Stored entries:

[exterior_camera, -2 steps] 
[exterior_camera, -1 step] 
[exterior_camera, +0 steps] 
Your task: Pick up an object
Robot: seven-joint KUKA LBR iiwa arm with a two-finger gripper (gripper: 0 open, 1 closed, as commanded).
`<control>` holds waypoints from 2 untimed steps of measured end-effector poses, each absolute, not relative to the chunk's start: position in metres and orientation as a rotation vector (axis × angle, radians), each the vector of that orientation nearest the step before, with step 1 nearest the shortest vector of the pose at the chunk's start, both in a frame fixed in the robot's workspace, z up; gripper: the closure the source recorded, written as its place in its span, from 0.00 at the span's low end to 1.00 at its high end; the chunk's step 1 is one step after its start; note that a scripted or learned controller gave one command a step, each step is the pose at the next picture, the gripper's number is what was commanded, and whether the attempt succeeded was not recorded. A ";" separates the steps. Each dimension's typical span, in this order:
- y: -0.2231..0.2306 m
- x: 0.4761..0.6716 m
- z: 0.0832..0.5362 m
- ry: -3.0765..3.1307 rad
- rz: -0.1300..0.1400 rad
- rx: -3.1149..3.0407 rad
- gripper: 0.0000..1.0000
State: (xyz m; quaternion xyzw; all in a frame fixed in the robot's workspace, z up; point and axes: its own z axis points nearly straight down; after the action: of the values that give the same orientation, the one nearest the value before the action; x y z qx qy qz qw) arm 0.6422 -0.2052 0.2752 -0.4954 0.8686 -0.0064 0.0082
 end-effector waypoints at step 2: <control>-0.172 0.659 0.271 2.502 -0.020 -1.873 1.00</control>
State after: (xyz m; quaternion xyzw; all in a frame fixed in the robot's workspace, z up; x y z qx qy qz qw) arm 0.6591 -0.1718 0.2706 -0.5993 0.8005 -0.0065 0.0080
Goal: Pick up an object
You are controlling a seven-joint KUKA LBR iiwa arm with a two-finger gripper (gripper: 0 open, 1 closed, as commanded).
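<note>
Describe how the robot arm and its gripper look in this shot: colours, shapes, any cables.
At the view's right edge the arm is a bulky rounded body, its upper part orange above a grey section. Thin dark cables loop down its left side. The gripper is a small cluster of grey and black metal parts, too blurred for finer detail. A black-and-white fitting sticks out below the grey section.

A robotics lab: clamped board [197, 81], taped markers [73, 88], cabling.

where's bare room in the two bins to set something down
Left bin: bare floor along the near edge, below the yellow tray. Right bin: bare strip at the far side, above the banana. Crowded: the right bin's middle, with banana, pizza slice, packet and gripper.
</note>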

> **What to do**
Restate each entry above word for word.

> **Written answer**
[exterior_camera, -2 steps] 
[exterior_camera, -1 step] 
[exterior_camera, +0 steps] 
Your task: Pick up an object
Robot: seven-joint KUKA LBR iiwa arm with a two-finger gripper (gripper: 0 open, 1 closed, as commanded).
`<control>` holds waypoints from 2 untimed steps of measured end-effector poses, each absolute, not relative to the chunk's start: position in metres and orientation as a rotation vector (axis × angle, radians), each the vector of that orientation nearest the step before, with step 1 nearest the shortest vector of the pose at the chunk's start, both in a frame fixed in the robot's workspace, z up; gripper: the closure the source recorded, written as its place in its span, from 0.00 at the span's low end to 1.00 at its high end; the chunk's step 1 is one step after its start; note that a scripted or learned controller gave one command a step, each step is the pose at the next picture, the gripper's number is what was commanded, and whether the attempt succeeded was not recorded. A ";" separates the steps. Each dimension's typical span, in this order:
- y: -0.2231..0.2306 m
- x: 0.4761..0.6716 m
- z: 0.0832..0.5362 m
- ry: -3.0765..3.1307 rad
- rz: -0.1300..0.1400 rad
- rx: -3.1149..3.0407 rad
- gripper: 0.0000..1.0000
State: (xyz m; quaternion xyzw; all in a frame fixed in the robot's workspace, z up; point and axes: its own z axis points nearly straight down; after the action: of the values that give the same orientation, the one nearest the value before the action; x y z qx qy qz qw) arm 0.6422 -0.2052 0.2752 -0.4954 0.8686 -0.0064 0.0082
 end-effector waypoints at step 2: <control>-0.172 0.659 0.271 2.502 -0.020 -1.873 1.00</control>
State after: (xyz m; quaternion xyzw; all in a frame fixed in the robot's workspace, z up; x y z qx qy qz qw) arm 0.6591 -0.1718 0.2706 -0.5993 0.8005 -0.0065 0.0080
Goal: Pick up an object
You are controlling a seven-joint KUKA LBR iiwa arm with a two-finger gripper (gripper: 0 open, 1 closed, as commanded).
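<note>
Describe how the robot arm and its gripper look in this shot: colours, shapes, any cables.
At the view's right edge the arm is a bulky rounded body, its upper part orange above a grey section. Thin dark cables loop down its left side. The gripper is a small cluster of grey and black metal parts, too blurred for finer detail. A black-and-white fitting sticks out below the grey section.

A robotics lab: clamped board [197, 81], taped markers [73, 88], cabling.

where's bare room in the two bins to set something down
Left bin: bare floor along the near edge, below the yellow tray. Right bin: bare strip at the far side, above the banana. Crowded: the right bin's middle, with banana, pizza slice, packet and gripper.
</note>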

The exercise has been completed.